An exact copy of every record is needed, with all pictures omitted.

------------------------

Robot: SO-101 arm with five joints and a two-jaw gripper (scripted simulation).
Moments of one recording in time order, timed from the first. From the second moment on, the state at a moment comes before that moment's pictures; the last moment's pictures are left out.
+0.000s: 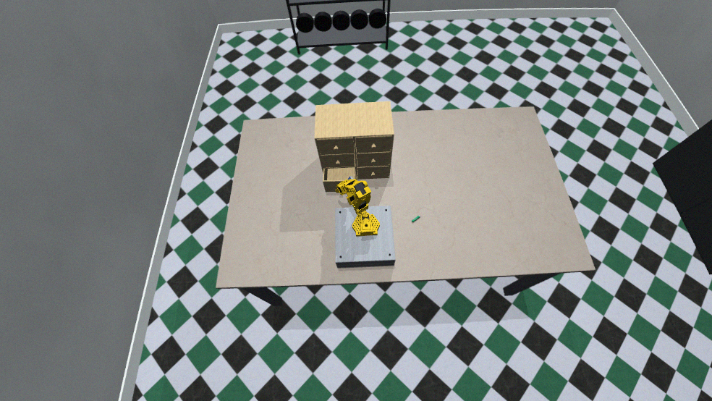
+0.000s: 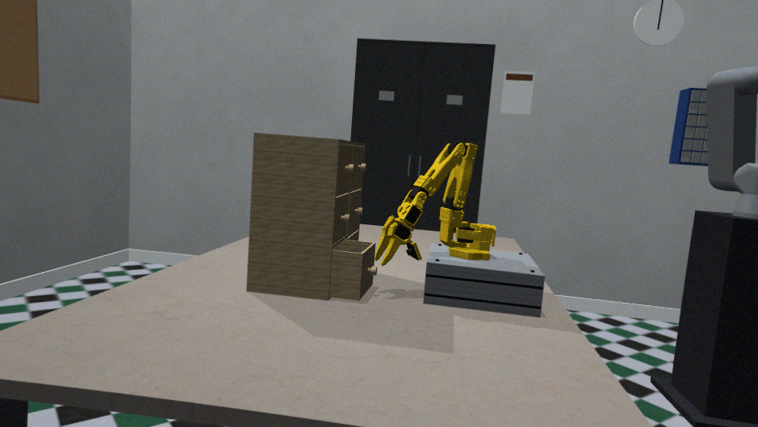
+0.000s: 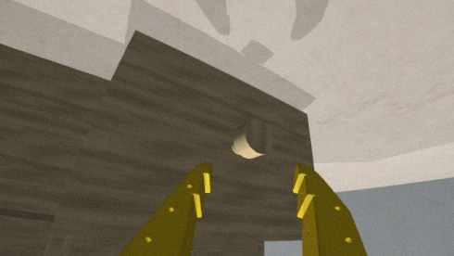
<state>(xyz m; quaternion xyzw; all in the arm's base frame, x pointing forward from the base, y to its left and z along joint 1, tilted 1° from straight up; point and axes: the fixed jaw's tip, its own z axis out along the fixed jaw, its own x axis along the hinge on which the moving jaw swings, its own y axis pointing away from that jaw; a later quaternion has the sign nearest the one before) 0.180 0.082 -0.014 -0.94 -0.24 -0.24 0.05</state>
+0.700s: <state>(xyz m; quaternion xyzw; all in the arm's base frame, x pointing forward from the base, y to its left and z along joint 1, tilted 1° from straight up) 0.187 0.085 -0.029 -0.94 -0.24 -0.24 0.05</state>
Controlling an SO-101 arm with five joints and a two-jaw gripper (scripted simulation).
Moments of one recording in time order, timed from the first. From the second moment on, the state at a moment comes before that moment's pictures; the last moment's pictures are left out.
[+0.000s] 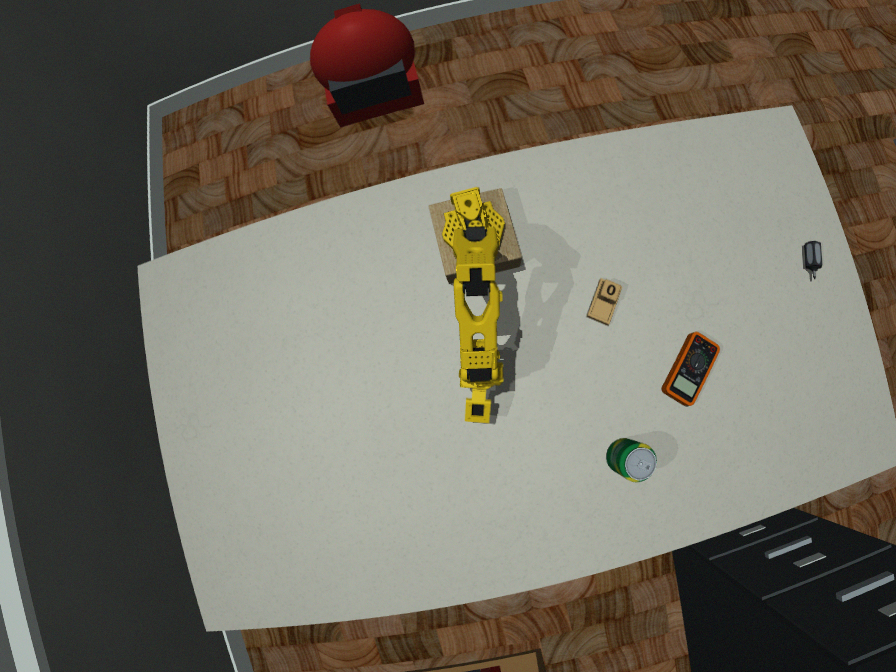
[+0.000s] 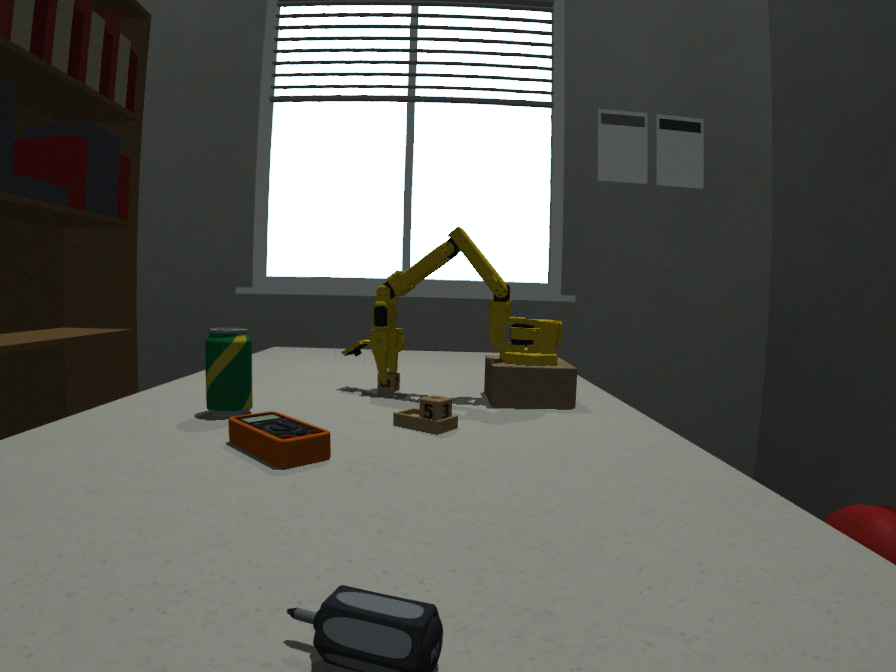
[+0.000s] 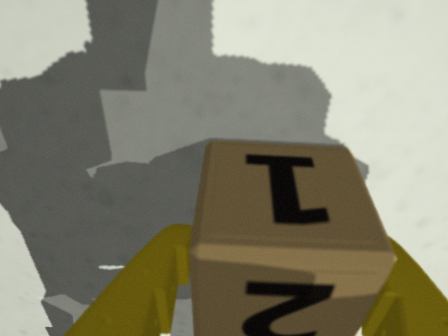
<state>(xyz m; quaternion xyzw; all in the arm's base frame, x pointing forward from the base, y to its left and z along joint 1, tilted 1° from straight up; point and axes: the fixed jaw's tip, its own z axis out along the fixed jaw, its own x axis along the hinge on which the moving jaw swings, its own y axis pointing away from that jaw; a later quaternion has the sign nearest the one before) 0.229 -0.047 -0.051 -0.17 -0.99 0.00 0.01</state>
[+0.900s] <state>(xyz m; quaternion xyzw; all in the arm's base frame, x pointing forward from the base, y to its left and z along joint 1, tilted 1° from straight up) 0.229 -0.047 -0.051 -0.17 -0.99 0.00 0.01</state>
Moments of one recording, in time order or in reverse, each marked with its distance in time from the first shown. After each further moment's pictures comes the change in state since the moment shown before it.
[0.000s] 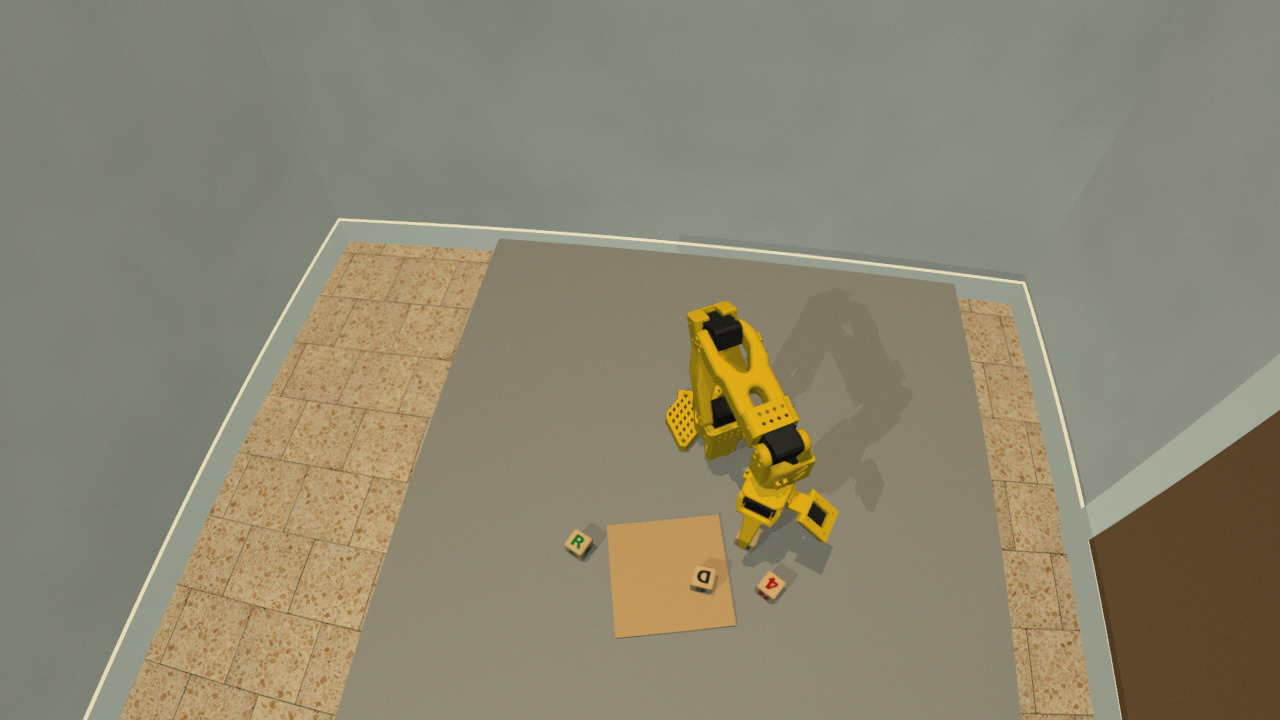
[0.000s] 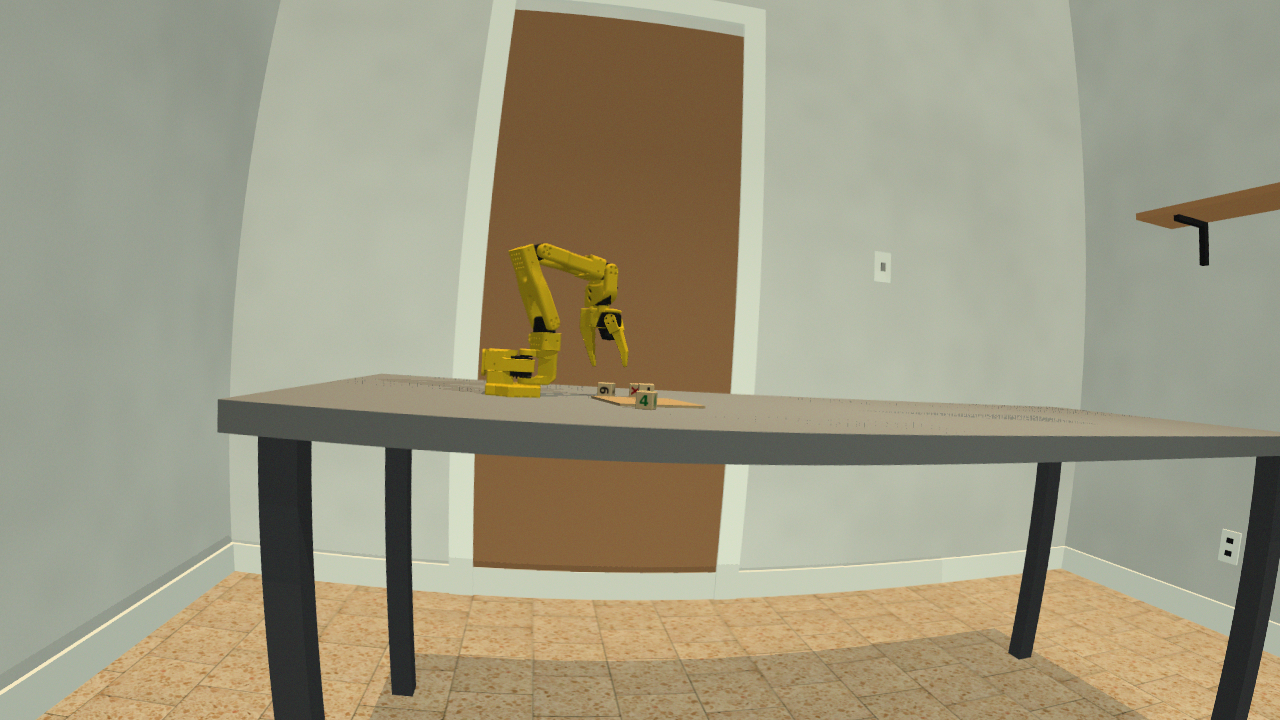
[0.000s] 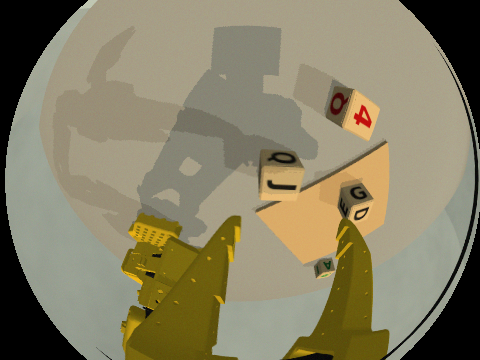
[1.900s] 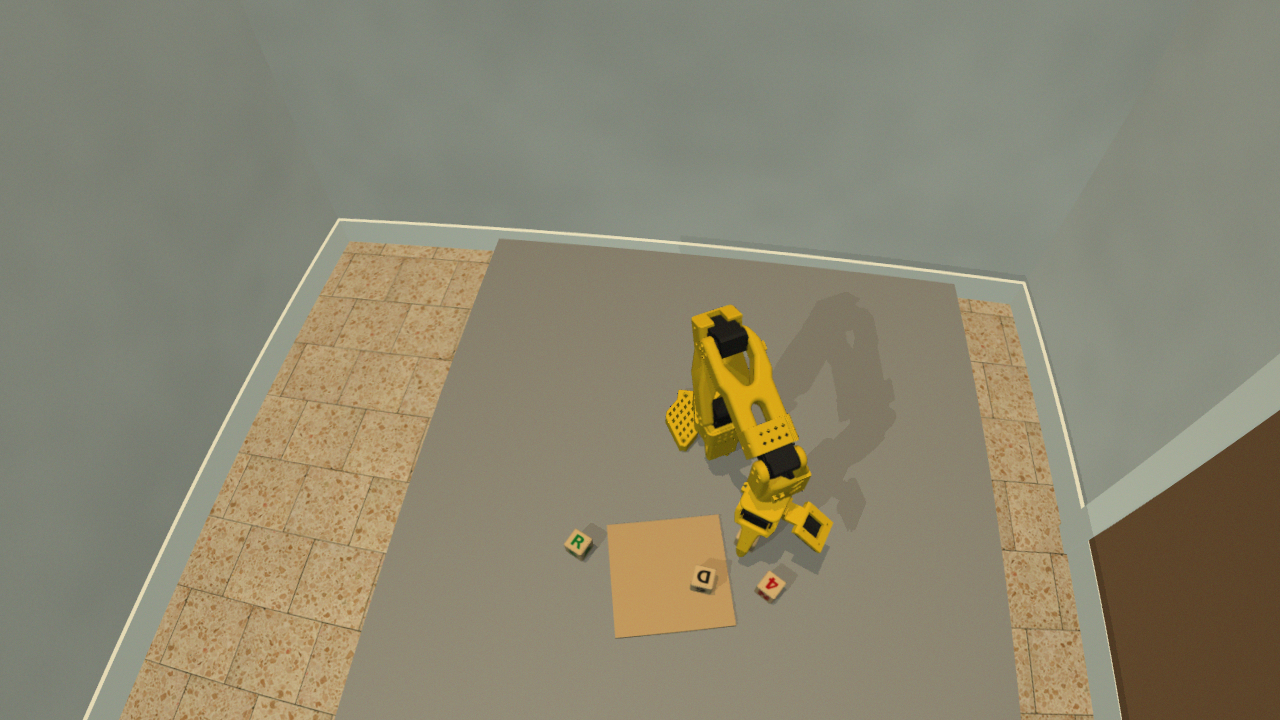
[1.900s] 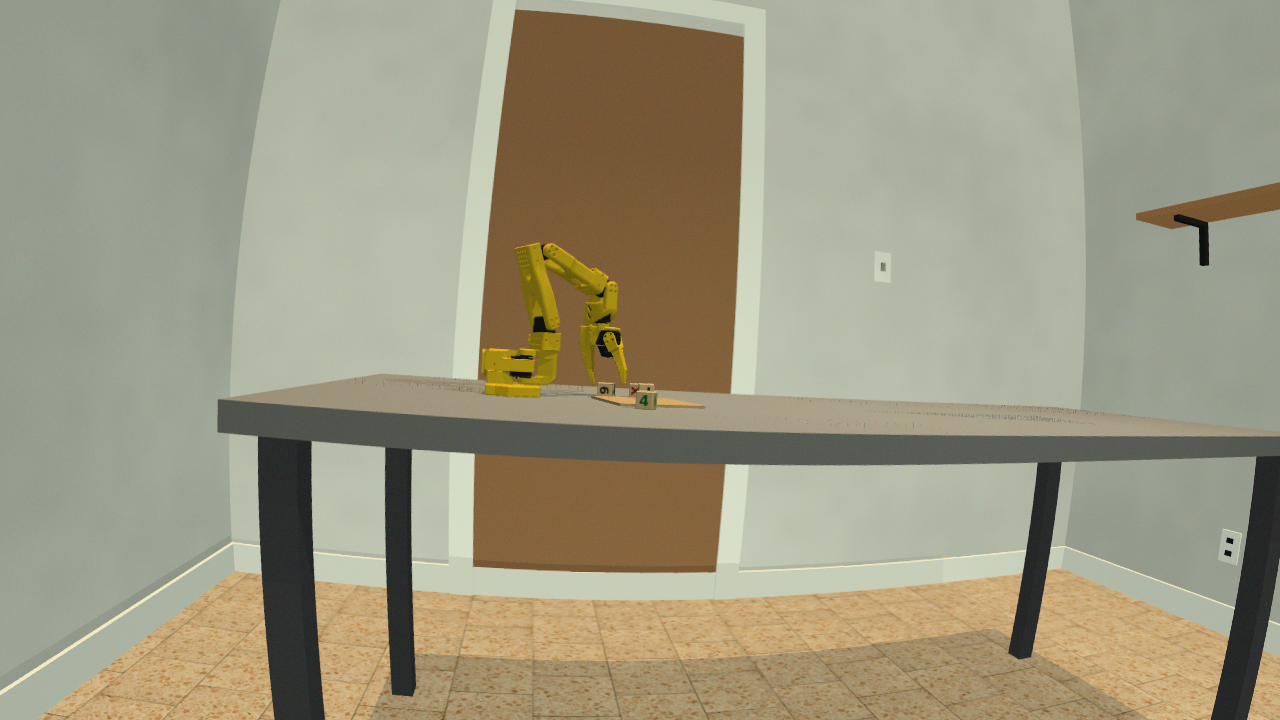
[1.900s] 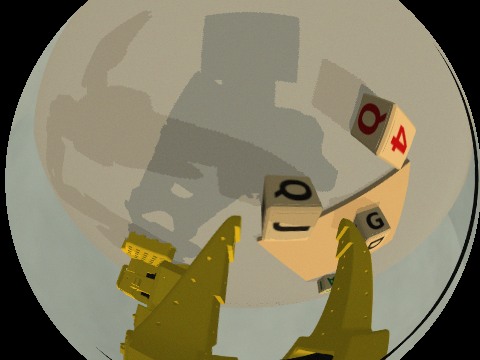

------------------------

**TASK RESPONSE**
Robot: SO-101 arm with five joints and a two-jaw gripper (scripted simulation).
Moments of one recording in time order, timed from the first. From the second moment on, the state at a moment comes before that moment's pictures; the last moment's pictures are left out.
+0.000s: 
+0.000s: 
+0.000s: 
<state>(xyz m; quaternion xyzw; all in the arm's base frame, x pointing forward from the base, y to its left and z along joint 1, tilted 1° from straight up; point and axes: the fixed jaw's tip, its own z axis out along the fixed jaw, its own x axis along the hinge on which the moving jaw swings, its own y axis pointing away from that jaw; a later quaternion has the sign nearest the one before) 0.180 0.082 -0.014 -0.94 -0.24 -0.24 0.05</state>
+0.700s: <state>(xyz m; quaternion xyzw; all in the arm's base frame, x pointing forward from the base, y to its left and z along joint 1, tilted 1° from straight up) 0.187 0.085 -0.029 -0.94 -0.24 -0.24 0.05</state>
Controlling an SO-101 arm with five joints and a two-jaw gripper (scripted simulation).
Moments of one recording in time order, timed from the first. From the second moment on, the state at a moment comes before that moment's pictures; the last moment's pictures are left out.
[+0.000s] 
[+0.000s] 
[+0.000s] 
<state>(xyz m; quaternion xyzw; all in the arm's base frame, x pointing forward from the base, y to its left and z along joint 1, tilted 1° from straight up; point and axes: the fixed jaw's tip, its own z axis out along the fixed jaw, its own x axis along the hinge on which the moving jaw swings, its own y axis pointing away from that jaw; a later quaternion has the sign nearest the one before) 0.229 -0.047 -0.051 -0.17 -0.99 0.00 0.01</state>
[+0.900s] <state>(xyz m; quaternion xyzw; all in the arm's base frame, x pointing forward from the base, y to its left and z along joint 1, tilted 1° from straight up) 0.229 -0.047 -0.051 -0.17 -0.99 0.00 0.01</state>
Moments of one recording, in time order or in reverse, each marked with its distance in time from the first shown. After each further moment's pictures comes the change in state since the moment shown before it.
[0.000s] 
[0.000s] 
[0.000s] 
[1.900s] 
[1.900s] 
[1.900s] 

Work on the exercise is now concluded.